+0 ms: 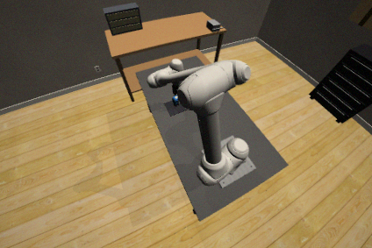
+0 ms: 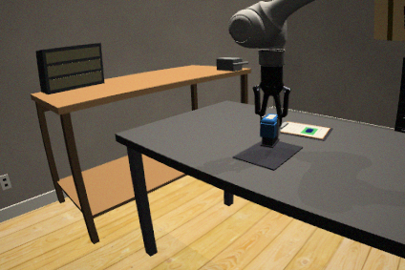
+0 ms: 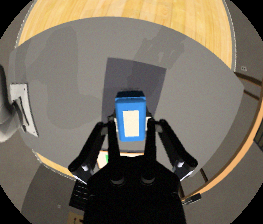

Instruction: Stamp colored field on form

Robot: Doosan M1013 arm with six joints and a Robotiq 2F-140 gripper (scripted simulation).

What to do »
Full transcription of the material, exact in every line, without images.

Exercise response »
+0 ms: 
+0 ms: 
+0 ms: 

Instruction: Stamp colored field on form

Robot: Doosan M1013 arm with six joints and a Robotiq 2F-140 gripper (scripted simulation).

The output is now finished.